» **Problem**
Extract every line of the material that holds the string "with".

(Provided data Opens)

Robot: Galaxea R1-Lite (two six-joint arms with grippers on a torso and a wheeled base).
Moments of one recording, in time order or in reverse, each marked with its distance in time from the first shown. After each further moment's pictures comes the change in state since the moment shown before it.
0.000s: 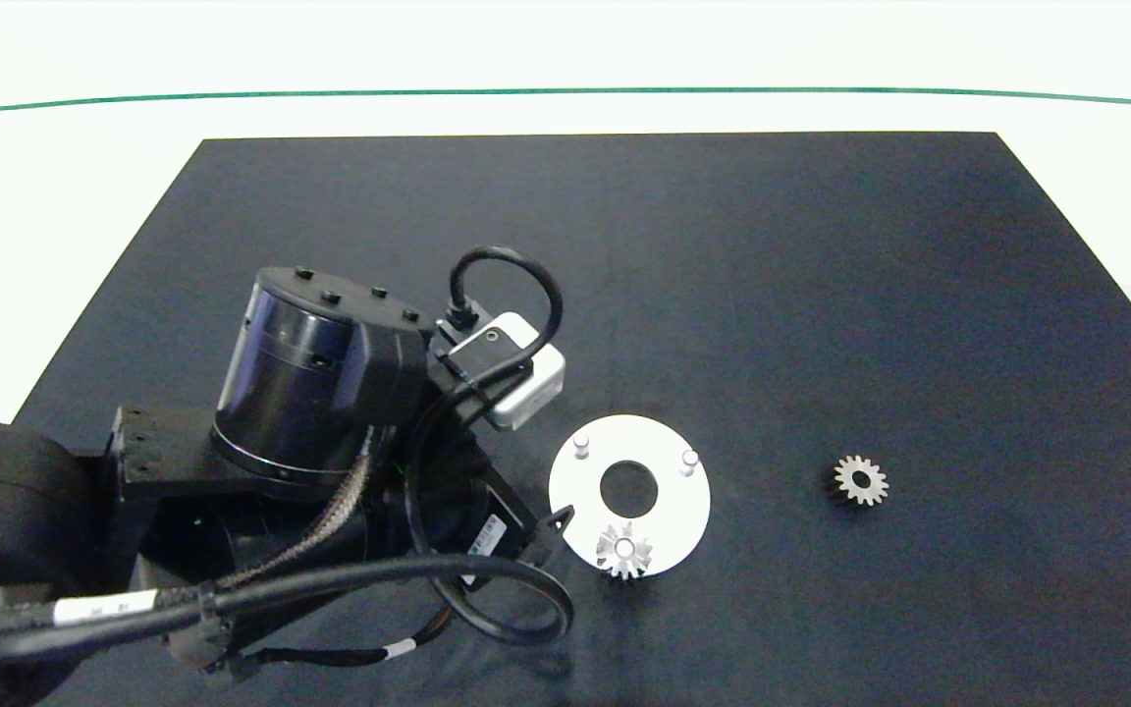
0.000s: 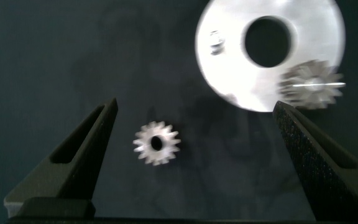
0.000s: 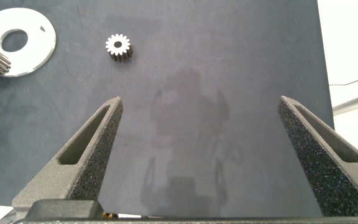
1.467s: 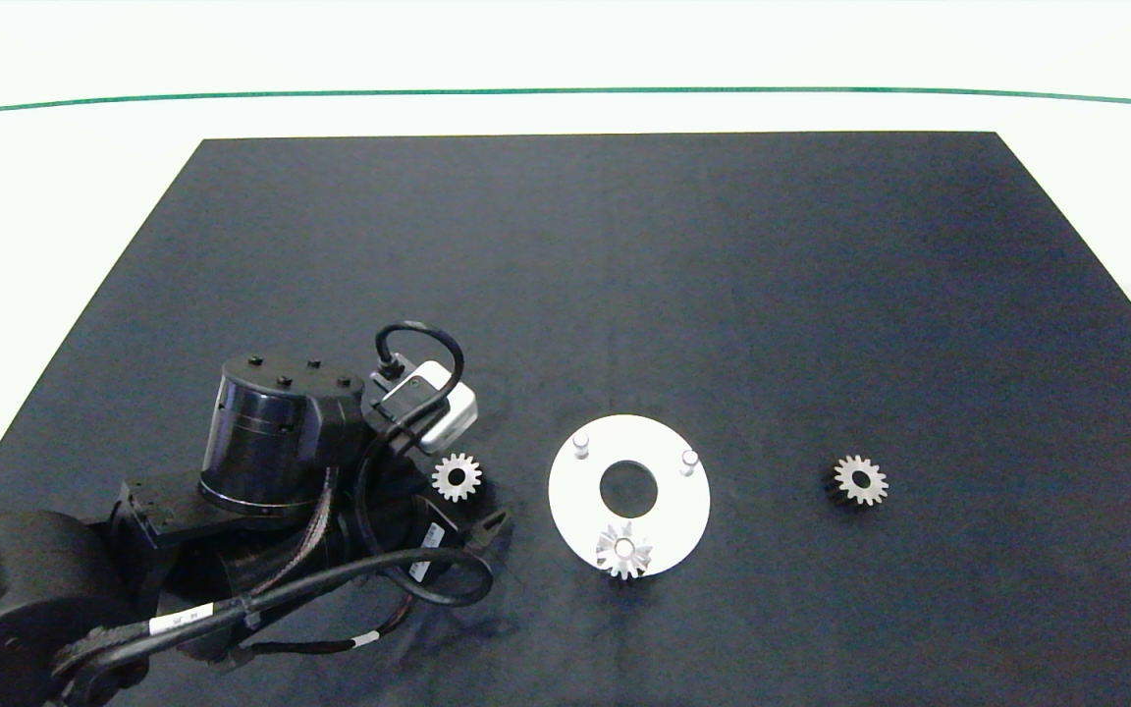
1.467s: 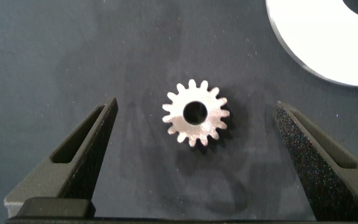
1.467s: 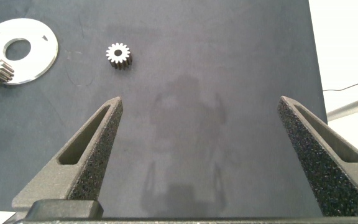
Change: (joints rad) left arm 0.173 0.052 0.273 -0.344 -0.080 0.003; right arm -0.003 -0.007 -0.027 0.005 -0.001 -0.001
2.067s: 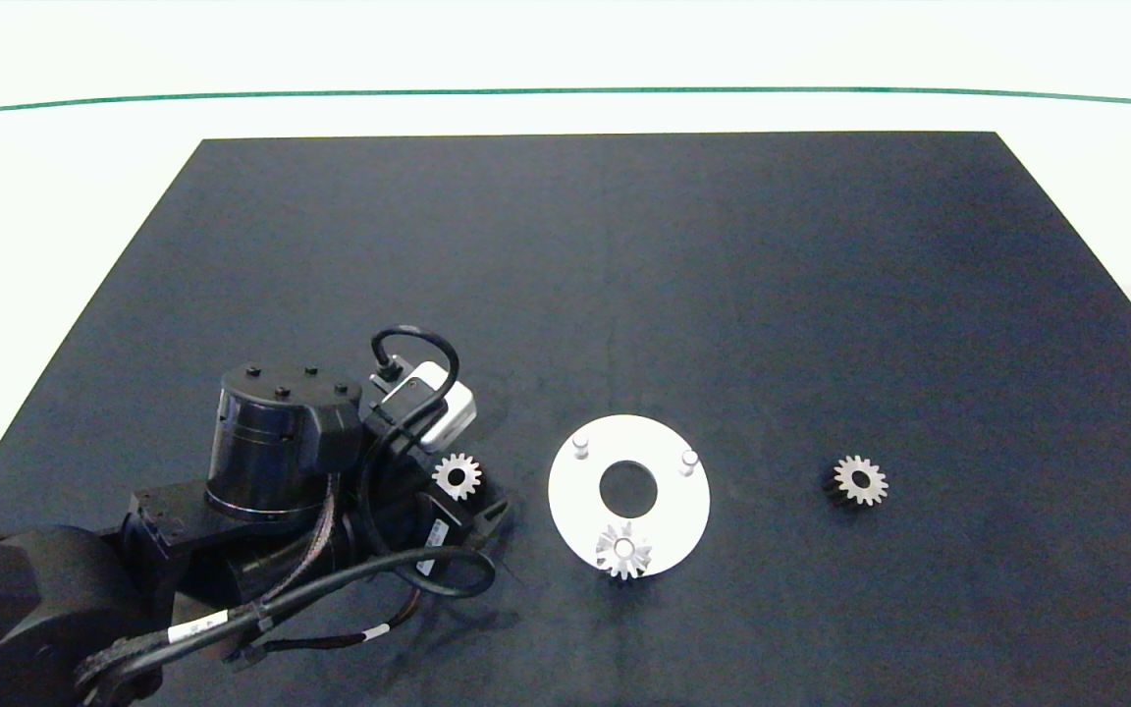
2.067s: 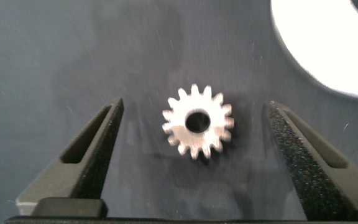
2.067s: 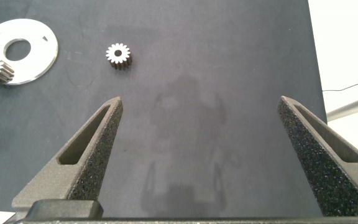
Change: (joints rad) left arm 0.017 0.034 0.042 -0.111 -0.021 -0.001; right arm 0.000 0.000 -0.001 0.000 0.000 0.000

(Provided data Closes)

» **Answer for this exercise**
Robot: Galaxea R1-Lite (two six-joint arms with grippers on a torso and a wheeled base).
Moments of one recording, in time order or in reverse, each marked with its distance in time from the first shown. After each further moment's pictures comes the change in state since the moment shown before it.

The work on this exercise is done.